Buscar

DESTACAMOS
Una persona se coló en el Espanyol-Barcelona con una pistola de fogueo y realizó varios disparos dentro del estadio

Taiwán elige presidente bajo la mirada de China

AFP
21/03/2008 - 11:54

Taiwán elige el sábado a su presidente tras ocho años en el poder del Partido Democrático Progresista (DPP) marcados por escándalos de corrupción y un deterioro de sus relaciones con China, el tema estrella de una campaña en la que ha irrumpido la crisis tibetana.

Aupado por su victoria en las legislativas de enero, de las que salió con una mayoría de escaños en el Parlamento, el Kuomintang (KMT, nacionalista) cree tener al alcance de la mano su revancha, encarnada por su candidato Ma Ying-Jeou.

Fortalecido además por una cómoda ventaja en los sondeos, Ma ha centrado su campaña en las reformas económicas y el apaciguamiento de las tensiones con su vecino chino.

Su rival del DPP, Frank Hsieh, va rezagado, aunque podría acaparar votos en el último minuto sacando punta a la "amenaza china", caballo de batalla predilecto del presidente saliente, Chen Shui-bian, elegido por este asunto en el 2000 y 2004.

El DPP ha aprovechado la ocasión para agitar el espectro del Tíbet por estimar que la represión de los disturbios en la provincia autónoma china presagia su intención de reconquistar la isla, que sólo mantiene relaciones con una veintena de países, muchos de ellos de América Central y el Caribe.

"Este incidente refleja perfectamente la naturaleza del Gobierno chino: dictatorial y brutal", consideró Chen, que abandona la escena política debilitado por escándalos de corrupción que llegaron a salpicar a su esposa.

De resultas de ello, Ma se ha visto obligado a radicalizar su discurso para no parecer sumiso a China.
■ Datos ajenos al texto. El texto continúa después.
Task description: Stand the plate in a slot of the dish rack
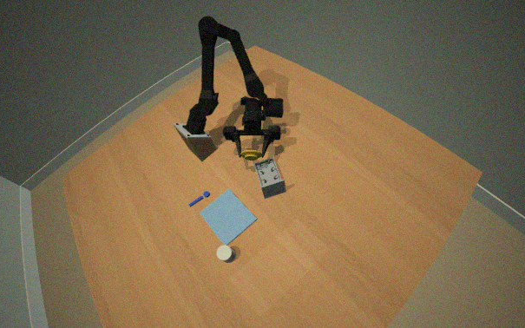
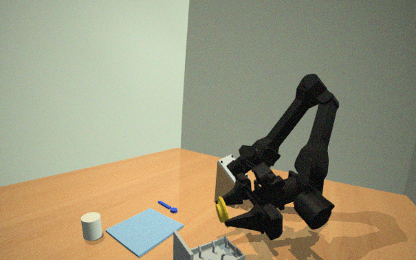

Se aventuró, así, en el terreno de su rival criticando lo que llamó una represión "extremadamente brutal y estúpida".

Partidario de una política más conciliadora, el KMT suele salir en defensa de un diálogo con el régimen comunista, el enemigo histórico que todavía genera desconfianza.

Hasta ahora Ma se declaró en favor de un vasto "mercado común" y la firma de un "acuerdo de paz" entre Pekín y la isla, que tardó hasta 1991 en suspender las medidas de excepción instauradas por el estado de guerra con el gigante asiático.

Taiwán escapa al control de Pekín desde la llegada a la isla de los nacionalistas del Kuomintang, expulsados del continente por los comunistas en 1949.

China sigue considerando a su vecino como una de sus pertenencias a la espera de una reunificación. Su Parlamento adoptó en el 2005 una ley antisecesión que legitima el recurso a la fuerza en caso de declaración de independencia formal de la isla.

Denostado por las autoridades chinas, el presidente Chen reforzó la capacidad militar de la isla hasta el punto de irritar a su aliado estadounidense, temeroso de que aumente la tensión en la región.

"Las elecciones son una fuente de preocupación para Washington y Pekín", destaca Wu Tung-Yeh, profesor de la Universidad nacional de Chengchi.

En 1996, durante las primeras presidenciales por sufragio universal en Taiwán, China disparó misiles en el Estrecho para intimidar a los votantes. Washington envió entonces dos portaviones.

Estados Unidos, que suministra "armamento defensivo" a Taiwán, no quiere que se repita la crisis.

El presidente Chen dio un último puntapié al hacer coincidir las elecciones presidenciales con un referéndum sobre una adhesión a Naciones Unidas con el nombre de Taiwán.

La República de China, nombre oficial de Taiwán, perdió en 1971 su puesto en la ONU.